> [Work order]: When you find the word "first" in a line of the entries, please copy the whole line.

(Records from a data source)

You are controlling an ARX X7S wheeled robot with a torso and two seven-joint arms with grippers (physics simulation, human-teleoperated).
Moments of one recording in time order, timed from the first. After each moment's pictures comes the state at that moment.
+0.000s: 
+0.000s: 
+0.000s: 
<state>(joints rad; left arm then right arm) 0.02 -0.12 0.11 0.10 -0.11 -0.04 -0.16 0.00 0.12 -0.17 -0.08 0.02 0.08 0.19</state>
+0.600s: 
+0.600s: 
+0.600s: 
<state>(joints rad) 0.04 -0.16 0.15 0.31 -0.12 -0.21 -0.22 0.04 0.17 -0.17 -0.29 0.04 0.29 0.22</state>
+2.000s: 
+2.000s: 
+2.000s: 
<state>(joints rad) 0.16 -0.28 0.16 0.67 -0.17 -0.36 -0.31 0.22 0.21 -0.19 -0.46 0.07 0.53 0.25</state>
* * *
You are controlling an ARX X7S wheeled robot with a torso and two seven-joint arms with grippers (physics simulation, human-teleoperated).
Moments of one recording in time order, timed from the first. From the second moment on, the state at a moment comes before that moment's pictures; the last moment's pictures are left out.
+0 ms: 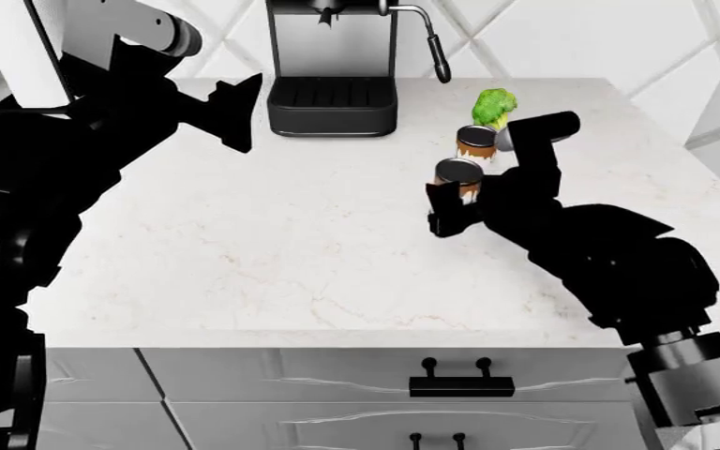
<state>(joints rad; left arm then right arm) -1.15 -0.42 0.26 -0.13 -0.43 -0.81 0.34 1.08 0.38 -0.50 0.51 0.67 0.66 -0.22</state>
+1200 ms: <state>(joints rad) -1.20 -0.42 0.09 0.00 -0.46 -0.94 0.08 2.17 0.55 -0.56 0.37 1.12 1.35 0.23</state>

> [Task solution]:
Moments of one recording in time order, timed from the first. After each moment's pictures comes the state at that moment.
Moments of one recording in time order, timed from the first. From the second moment on, the state at a moment comes before that moment's pictures; the last moment's pictures are left out.

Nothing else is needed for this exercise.